Here in the UK funds seem to have tightened every year since the 1960's, maybe a few blips but I don't think anyone would disagree with the trend. As a result, we've taken to lying to ourselves in order to get equipment that's at least halfway near what we should have had in the first place, but that noone would pay for it. "Through-deck cruisers" being the euphemism got the invincible et al built at all. And I think the Type 45's are just another example of this kind of self deceit (the new carriers too - just buy the normal jsf's, they're good enough for the USN aren't they? stop kidding yourselves).
On paper the Type 45 is pretty good if you ignore the fact almost everything apart from the hull comes with a 'fitted for but not with' caveat, but for 10 years hence they'll be not a lot more than exorbitantly priced ocean liners.
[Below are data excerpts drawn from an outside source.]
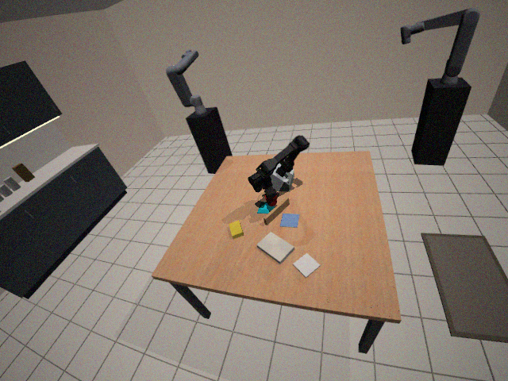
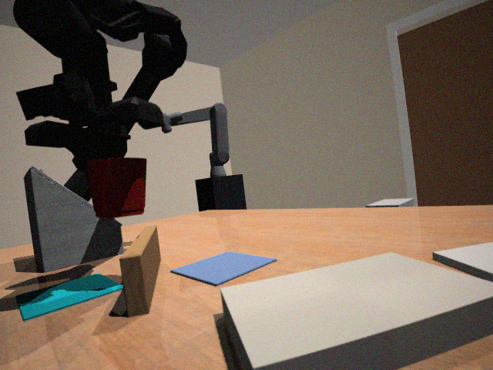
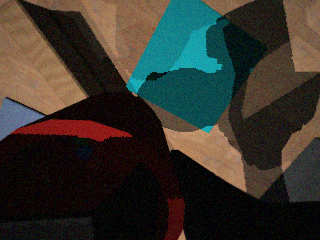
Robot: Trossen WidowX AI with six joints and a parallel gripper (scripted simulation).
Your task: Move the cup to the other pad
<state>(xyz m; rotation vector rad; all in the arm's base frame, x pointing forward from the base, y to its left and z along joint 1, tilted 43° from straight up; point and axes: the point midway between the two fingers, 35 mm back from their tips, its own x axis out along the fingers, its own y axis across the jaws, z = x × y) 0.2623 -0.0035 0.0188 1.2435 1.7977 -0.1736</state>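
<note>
Now: gripper tip 40 mm short of the green marble, 30 mm to the right of it and 20 mm above it. The rest, counted from my gripper tip: cyan pad: 20 mm behind, 50 mm to the right, 140 mm below; then red cup: 20 mm ahead, 20 mm to the left; then brown wooden block: 20 mm ahead, 40 mm to the left, 110 mm below.
</note>
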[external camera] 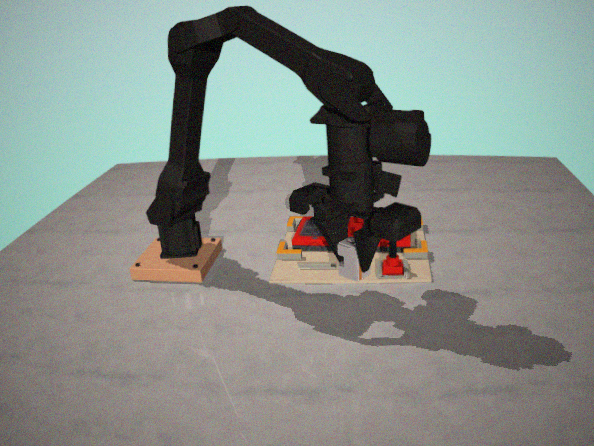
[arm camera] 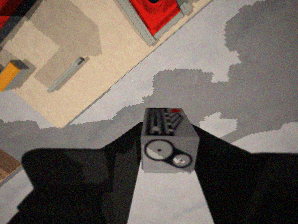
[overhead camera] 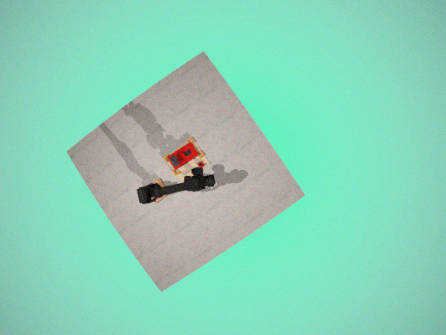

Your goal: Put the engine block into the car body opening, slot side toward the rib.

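My gripper tip is now 70 mm short of the black upright peg, 80 mm to the right of it and 20 mm above it. From my gripper tip the other things lie so: beige baseplate 30 mm ahead, 180 mm to the left, 40 mm below; then grey engine block 10 mm behind, 10 mm above.
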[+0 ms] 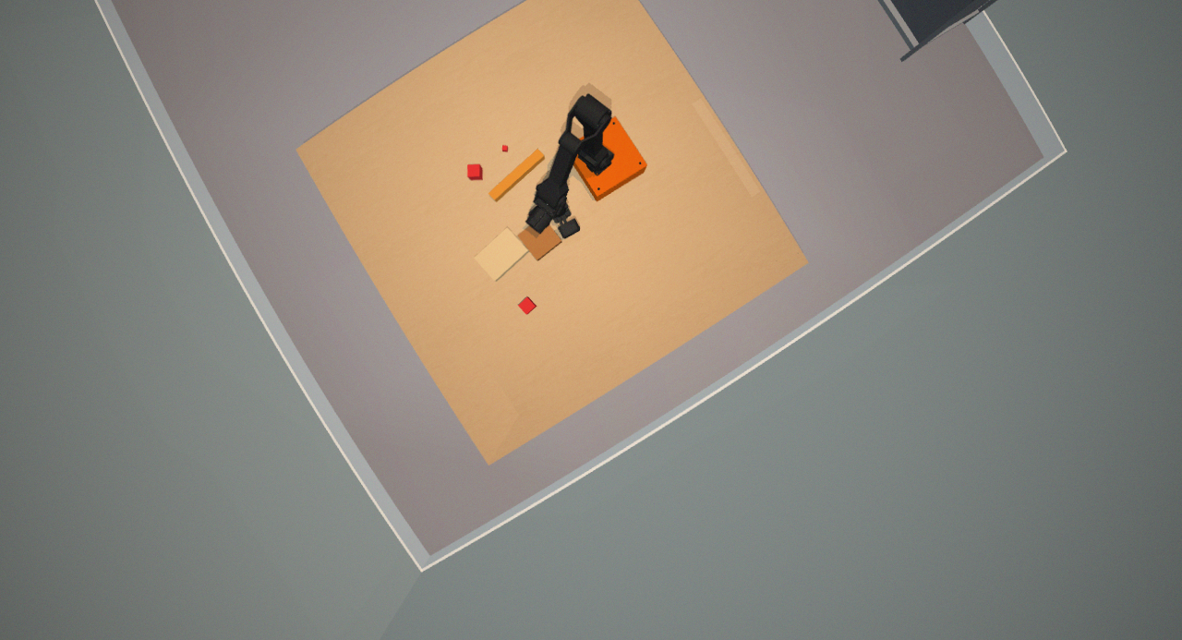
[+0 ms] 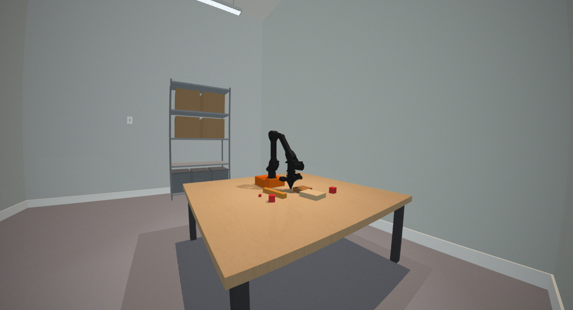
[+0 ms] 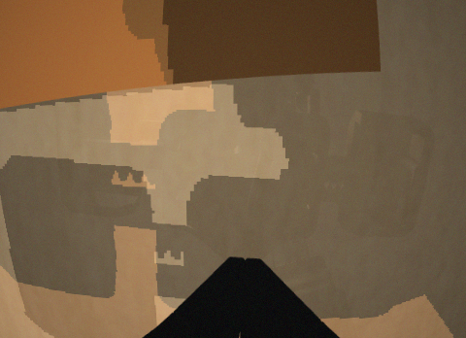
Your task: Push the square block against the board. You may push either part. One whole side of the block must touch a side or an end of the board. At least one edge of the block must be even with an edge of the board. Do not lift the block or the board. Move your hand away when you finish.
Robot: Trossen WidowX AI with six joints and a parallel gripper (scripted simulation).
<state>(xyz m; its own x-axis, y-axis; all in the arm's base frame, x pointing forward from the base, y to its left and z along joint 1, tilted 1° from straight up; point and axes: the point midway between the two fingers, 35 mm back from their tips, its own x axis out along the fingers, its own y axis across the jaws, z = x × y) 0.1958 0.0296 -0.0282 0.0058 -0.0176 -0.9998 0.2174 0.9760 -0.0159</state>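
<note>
The brown square block is 100 mm ahead of my gripper tip, 20 mm to the left of it and 10 mm above it. From my gripper tip the other things lie so: tiny red cube: 290 mm to the right, 10 mm behind; then pale slab: 230 mm ahead, 30 mm to the right, 10 mm above; then long orange board: 190 mm to the right, 20 mm ahead, 10 mm above.
</note>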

Still, we made something useful out of the 'through deck cruisers' so in time I think the Type 45's will become valuable assets, of course by then we'll only have 6 of them, thanks to budgetary cheapness rather than 12 and there'll be no facility at all to make more, so we have to throw another £5bn at BAE (since there's noone else in the UK who can build ships for the RN now) developing something new to fill a gap, rather than on 6 extra ships that would go some way to safeguard against there ever being one.
Of course I'm sure BAE are perfectly happy whether we buy 3 or 6 or 12 ships because as the government funded defence monopolist they get paid either way as a result of this kind of short sighted stupidity.
And here I'll try and sum up - UK defence has two main problems, politicians like others have said, interfering, privatising, beauraucratising, and the other problem is BAE. Purely financially I can't say it doesn't make more sense to buy from abroad but as a defence policy that is shooting yourself in the foot, and just because we're already enslaved to the US (thanks to trident and god knows just how much else) isn't a reason to shackle your knees and ankles to them as well. Unfortunately at home anything major has to be built by BAE, since there's noone else. It used to be the case we had a defence industry (not to mention other industries, what fun it was for me to setup an acorn for use on an RN submarine), but it was eaten by the end result of a consolidation program that was allowed to proceed unabated for what, 60 years? And now BAE are bigger than the MoD. Try and tell me that this good for us.